> EXERCISE
Each record must be copied in full and unchanged; any image it holds is excluded.

> DATA SUPPLIED
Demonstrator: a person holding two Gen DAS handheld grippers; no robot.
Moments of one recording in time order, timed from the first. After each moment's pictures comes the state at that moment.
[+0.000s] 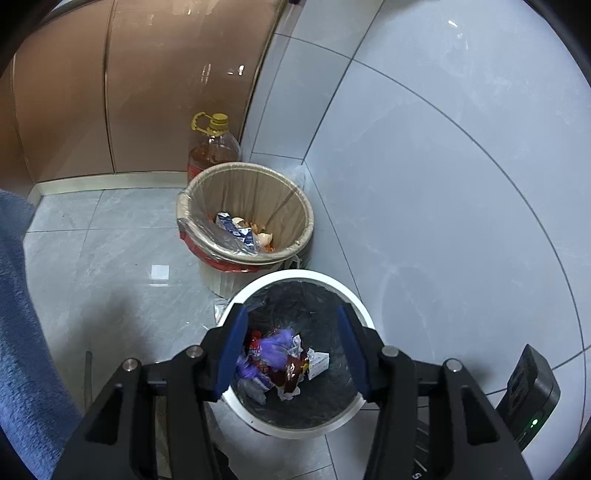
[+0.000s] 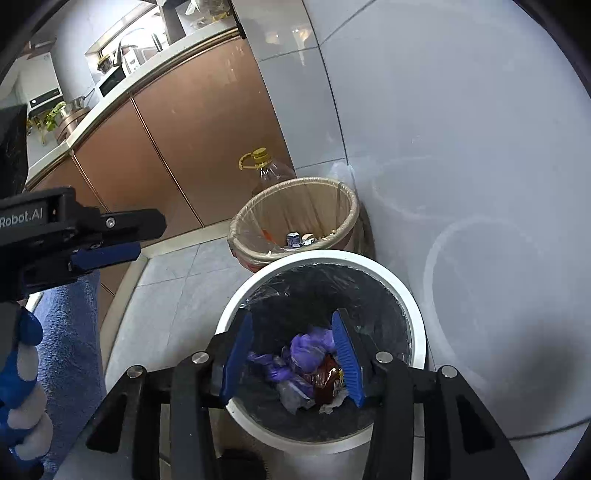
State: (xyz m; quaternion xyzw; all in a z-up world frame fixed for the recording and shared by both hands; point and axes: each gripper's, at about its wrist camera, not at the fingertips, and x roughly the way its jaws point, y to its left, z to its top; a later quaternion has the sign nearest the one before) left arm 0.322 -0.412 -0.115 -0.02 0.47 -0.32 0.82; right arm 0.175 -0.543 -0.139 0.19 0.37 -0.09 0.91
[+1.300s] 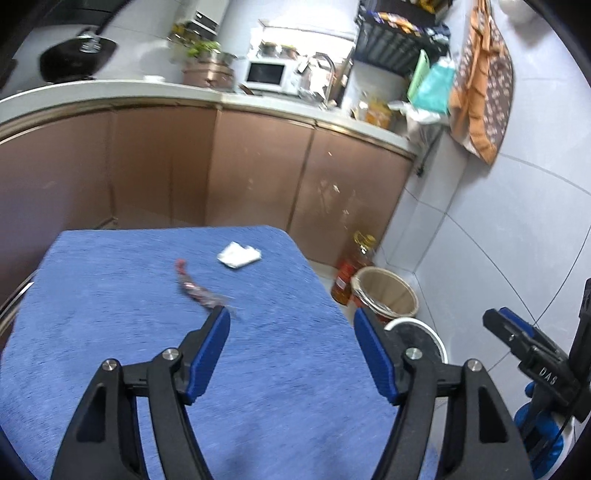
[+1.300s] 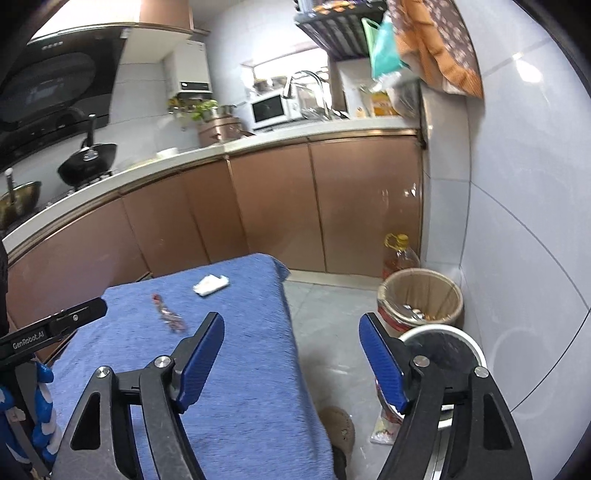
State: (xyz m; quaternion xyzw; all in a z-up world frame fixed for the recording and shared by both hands) left arm 0.096 -0.039 0.017 -0.10 0.28 -0.11 0.95; right arm 0.076 -0.331 0.032 0.06 0.25 0.08 0.96
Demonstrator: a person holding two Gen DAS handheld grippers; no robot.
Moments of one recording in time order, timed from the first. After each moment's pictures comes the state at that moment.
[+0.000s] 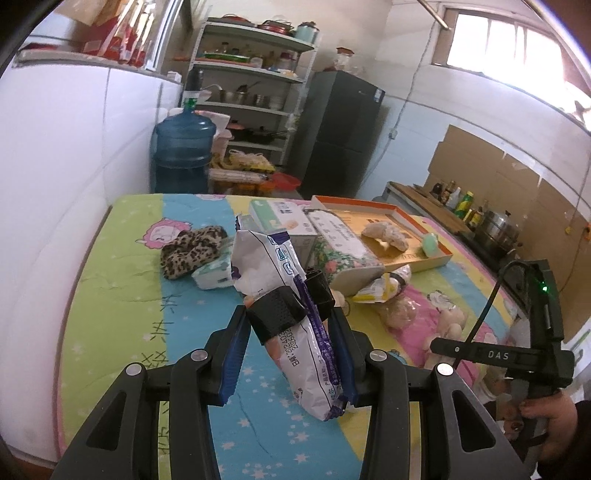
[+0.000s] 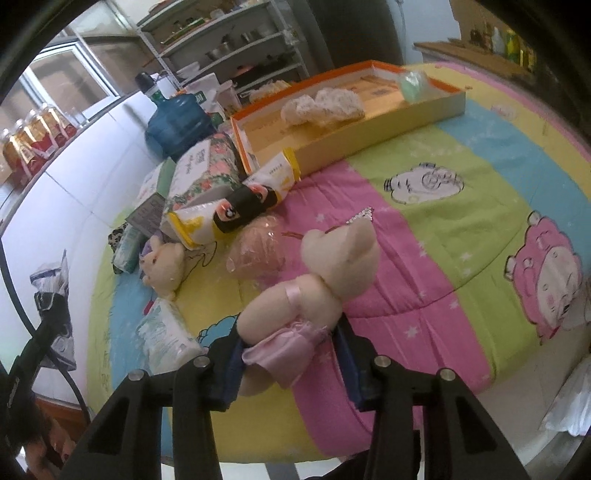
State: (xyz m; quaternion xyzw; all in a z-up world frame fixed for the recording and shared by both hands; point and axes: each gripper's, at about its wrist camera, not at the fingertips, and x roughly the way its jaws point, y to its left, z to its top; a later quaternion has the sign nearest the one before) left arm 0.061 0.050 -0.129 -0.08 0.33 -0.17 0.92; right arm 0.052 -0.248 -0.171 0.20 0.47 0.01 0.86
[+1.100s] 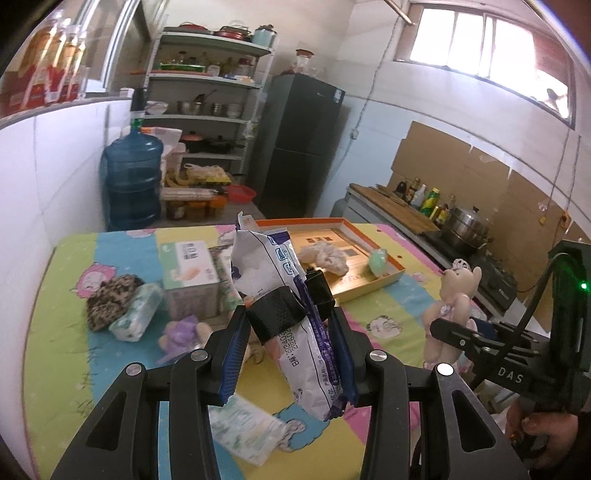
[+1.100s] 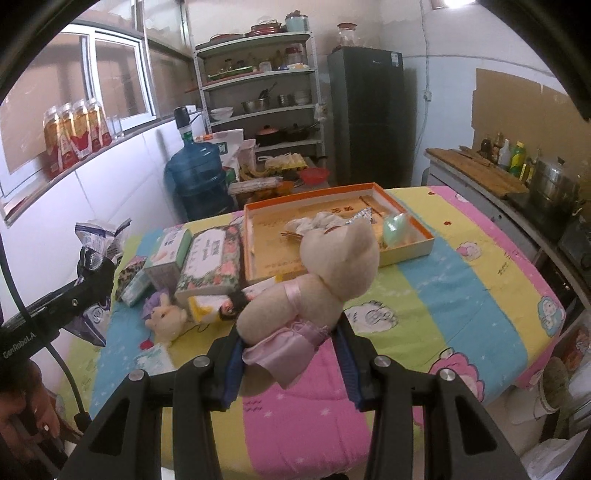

> REPLY
Demonstrator: a person holding two Gen DAS handheld grippers; no robot.
Moments of one recording in time order, timed from the first. After each moment's pictures comes the state at that moment.
[+0.000s] 
[+0.000s] 
State: (xyz m; quaternion xyzw; all in a z-up world frame fixed for the recording and shared by both hands; point and axes: each gripper's, at about its wrist camera, not at the fingertips, and x roughly the way its jaws point, y to its left, z to its top; a later quaternion has the sign nearest the one before) left arm 0.322 -0.412 -0.115 -0.02 0.47 -0.32 0.82; right arm 0.175 -0.543 -0.139 0.19 0.37 -0.09 0.91
[+1.300s] 
[+1.300s] 
State: (xyz m; quaternion xyzw; all in a z-up world frame fixed for the recording and shared by both hands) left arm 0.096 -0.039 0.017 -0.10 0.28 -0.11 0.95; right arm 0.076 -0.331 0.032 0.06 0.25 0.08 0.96
Demonstrator: a person holding two Gen DAS handheld grippers; no robot.
Moments of one recording in time order, timed from the first. After each moment's pictures comes the state at that moment.
[+0.000s] 
[+0.000s] 
State: (xyz m; quaternion xyzw; all in a z-up world frame fixed for the recording and shared by both hands; point and axes: each gripper's, at about its wrist camera, not at the fingertips, and x roughly the way its jaws point, y to its left, z to its top; a later quaternion has the sign nearest the one before) left arm 0.061 0.050 -0.129 -0.08 0.33 -0.17 0.92; right arm 0.052 -0.248 -0.171 0.20 0.47 0.01 0.86
[+1.100s] 
[+1.100s] 

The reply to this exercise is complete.